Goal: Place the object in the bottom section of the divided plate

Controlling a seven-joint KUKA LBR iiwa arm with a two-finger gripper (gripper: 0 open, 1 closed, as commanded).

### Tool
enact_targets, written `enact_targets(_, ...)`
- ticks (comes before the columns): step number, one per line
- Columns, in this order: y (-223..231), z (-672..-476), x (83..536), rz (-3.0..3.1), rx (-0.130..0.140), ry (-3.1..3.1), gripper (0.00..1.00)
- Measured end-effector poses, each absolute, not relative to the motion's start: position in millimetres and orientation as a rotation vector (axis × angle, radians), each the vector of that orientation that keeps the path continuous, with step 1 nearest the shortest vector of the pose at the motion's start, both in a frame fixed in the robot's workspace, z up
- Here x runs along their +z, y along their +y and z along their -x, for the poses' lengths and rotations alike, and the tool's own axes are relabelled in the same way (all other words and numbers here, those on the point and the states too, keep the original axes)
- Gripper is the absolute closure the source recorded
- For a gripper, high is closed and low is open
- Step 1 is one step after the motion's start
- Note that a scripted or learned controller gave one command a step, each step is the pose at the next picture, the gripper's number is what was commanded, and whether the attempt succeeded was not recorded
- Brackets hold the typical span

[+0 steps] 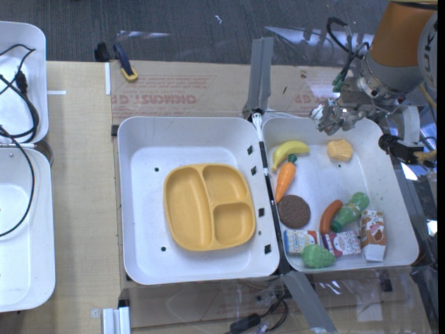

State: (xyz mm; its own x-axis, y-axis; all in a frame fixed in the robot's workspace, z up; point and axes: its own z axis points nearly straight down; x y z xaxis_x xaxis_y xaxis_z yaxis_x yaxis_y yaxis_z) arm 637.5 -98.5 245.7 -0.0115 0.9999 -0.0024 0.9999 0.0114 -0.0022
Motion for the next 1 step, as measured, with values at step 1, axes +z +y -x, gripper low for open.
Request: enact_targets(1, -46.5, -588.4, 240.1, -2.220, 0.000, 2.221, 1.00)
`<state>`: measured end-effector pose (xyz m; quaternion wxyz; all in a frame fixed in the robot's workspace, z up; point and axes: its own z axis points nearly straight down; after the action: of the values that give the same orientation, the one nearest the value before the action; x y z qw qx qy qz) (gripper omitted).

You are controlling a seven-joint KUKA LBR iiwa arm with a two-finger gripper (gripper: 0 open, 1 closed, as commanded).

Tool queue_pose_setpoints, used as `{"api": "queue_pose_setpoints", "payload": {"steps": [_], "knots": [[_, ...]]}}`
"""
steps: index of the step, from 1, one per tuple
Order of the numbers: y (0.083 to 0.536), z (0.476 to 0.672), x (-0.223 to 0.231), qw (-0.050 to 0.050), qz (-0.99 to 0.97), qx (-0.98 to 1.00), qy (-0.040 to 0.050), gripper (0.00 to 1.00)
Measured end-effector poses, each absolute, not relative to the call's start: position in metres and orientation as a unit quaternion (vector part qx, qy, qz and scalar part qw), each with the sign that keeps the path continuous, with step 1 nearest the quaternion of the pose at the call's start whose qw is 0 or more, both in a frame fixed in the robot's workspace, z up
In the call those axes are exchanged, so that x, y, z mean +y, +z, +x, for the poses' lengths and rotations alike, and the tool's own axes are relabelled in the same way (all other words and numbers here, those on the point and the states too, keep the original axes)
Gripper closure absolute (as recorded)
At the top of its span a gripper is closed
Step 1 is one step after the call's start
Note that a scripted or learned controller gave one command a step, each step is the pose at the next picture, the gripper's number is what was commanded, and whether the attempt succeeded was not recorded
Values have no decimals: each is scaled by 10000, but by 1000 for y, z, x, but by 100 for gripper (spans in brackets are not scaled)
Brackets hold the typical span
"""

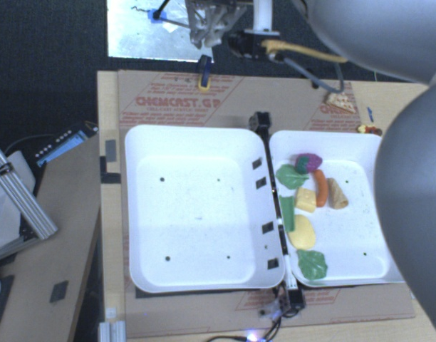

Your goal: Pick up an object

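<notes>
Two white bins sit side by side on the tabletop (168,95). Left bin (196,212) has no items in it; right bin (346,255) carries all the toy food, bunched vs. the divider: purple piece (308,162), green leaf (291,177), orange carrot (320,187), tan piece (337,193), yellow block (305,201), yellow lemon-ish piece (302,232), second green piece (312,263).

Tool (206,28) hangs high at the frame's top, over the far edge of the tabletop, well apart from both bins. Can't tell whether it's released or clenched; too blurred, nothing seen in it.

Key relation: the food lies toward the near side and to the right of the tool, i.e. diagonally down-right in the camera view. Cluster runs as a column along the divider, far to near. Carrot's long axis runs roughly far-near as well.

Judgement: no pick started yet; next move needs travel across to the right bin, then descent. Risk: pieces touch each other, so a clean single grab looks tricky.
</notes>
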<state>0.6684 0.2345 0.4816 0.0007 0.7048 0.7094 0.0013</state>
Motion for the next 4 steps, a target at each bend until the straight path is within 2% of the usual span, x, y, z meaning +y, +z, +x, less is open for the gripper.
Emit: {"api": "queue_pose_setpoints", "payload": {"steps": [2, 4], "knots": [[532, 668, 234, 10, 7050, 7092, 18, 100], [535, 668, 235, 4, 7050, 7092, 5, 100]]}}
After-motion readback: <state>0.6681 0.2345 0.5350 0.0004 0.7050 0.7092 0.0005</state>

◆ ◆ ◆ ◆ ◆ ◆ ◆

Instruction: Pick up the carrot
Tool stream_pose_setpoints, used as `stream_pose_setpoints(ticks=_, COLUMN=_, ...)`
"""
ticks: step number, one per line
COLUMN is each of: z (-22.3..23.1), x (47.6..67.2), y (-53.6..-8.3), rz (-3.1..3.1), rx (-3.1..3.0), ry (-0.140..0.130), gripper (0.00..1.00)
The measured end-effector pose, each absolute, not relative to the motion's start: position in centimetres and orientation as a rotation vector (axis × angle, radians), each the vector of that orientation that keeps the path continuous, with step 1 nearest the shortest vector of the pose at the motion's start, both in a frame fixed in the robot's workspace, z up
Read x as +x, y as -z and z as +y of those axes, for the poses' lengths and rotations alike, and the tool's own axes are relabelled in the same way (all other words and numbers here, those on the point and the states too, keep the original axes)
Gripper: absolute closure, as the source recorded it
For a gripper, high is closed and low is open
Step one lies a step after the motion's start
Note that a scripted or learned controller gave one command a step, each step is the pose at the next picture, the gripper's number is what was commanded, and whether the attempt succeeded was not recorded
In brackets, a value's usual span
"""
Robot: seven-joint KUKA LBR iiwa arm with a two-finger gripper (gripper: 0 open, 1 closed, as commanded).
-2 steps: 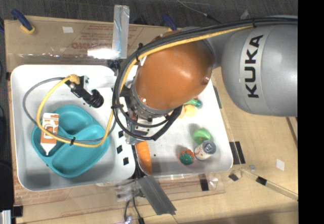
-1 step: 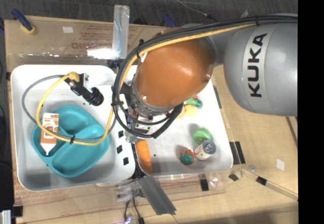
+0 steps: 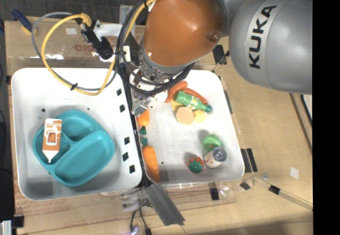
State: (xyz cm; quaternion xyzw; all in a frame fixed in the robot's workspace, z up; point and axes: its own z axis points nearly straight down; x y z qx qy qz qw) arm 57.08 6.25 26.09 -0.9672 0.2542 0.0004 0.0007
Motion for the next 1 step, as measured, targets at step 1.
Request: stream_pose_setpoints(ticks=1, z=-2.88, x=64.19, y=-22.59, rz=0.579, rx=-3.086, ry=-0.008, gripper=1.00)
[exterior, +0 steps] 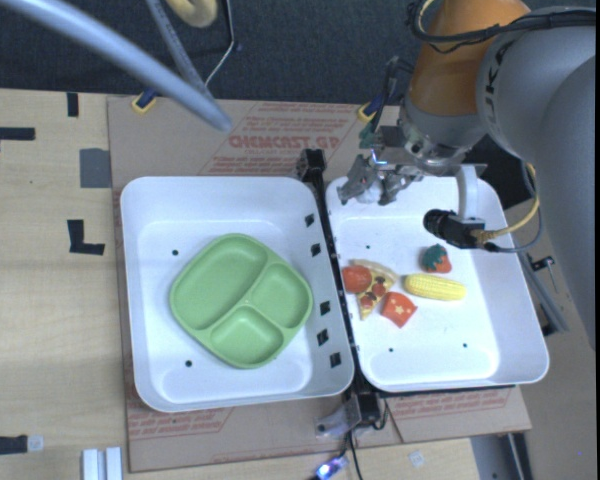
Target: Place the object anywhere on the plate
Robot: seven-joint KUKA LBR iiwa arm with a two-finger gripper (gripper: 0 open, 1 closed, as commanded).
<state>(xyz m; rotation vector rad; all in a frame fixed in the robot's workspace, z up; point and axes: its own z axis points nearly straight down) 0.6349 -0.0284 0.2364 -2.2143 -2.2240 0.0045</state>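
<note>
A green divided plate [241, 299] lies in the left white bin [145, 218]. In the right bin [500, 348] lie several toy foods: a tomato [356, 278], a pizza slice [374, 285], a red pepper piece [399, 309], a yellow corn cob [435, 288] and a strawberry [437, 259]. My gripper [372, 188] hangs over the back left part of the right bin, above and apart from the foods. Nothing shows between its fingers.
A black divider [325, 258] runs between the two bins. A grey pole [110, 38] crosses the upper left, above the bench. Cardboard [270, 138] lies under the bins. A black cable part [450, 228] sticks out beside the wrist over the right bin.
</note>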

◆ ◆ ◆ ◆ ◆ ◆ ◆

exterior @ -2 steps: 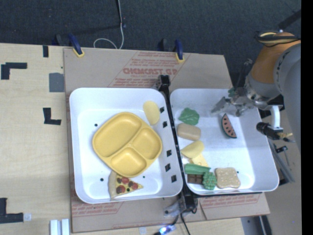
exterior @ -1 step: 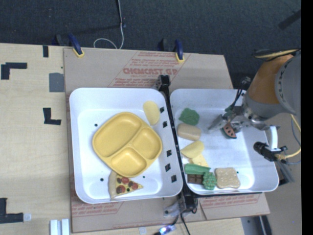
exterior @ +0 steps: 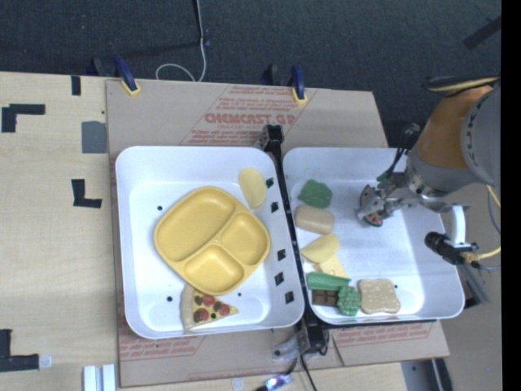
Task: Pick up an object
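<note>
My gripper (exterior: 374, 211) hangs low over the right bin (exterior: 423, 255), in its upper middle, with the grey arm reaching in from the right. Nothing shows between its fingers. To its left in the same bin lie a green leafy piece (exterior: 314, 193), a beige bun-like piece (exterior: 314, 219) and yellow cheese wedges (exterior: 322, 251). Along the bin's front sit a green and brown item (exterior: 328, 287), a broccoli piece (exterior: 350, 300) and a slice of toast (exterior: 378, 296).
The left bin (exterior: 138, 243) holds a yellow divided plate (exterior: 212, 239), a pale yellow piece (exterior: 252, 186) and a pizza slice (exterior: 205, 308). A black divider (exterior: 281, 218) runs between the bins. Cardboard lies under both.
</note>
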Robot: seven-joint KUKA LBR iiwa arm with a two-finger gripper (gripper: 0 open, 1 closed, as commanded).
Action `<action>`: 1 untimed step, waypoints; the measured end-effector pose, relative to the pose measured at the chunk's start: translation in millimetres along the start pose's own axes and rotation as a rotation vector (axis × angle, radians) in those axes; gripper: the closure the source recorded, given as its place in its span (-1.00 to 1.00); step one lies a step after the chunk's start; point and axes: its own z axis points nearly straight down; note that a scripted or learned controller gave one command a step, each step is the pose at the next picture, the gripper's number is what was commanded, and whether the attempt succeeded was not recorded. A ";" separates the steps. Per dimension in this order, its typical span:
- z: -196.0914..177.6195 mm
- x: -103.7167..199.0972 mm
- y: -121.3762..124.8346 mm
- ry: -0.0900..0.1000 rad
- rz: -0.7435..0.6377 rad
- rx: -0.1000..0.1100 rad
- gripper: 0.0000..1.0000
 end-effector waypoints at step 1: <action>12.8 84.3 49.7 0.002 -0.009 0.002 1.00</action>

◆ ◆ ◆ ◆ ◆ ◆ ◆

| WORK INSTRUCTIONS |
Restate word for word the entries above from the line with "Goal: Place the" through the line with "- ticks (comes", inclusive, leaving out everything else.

| TASK ANSWER |
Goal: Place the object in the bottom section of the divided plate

Controlling a seven-joint KUKA LBR iiwa arm with a two-finger gripper (gripper: 0 open, 1 closed, as commanded).

### Tool
enact_targets, written `enact_targets(_, ...)`
- ticks (comes before the columns): step number, one per line

This concludes the answer.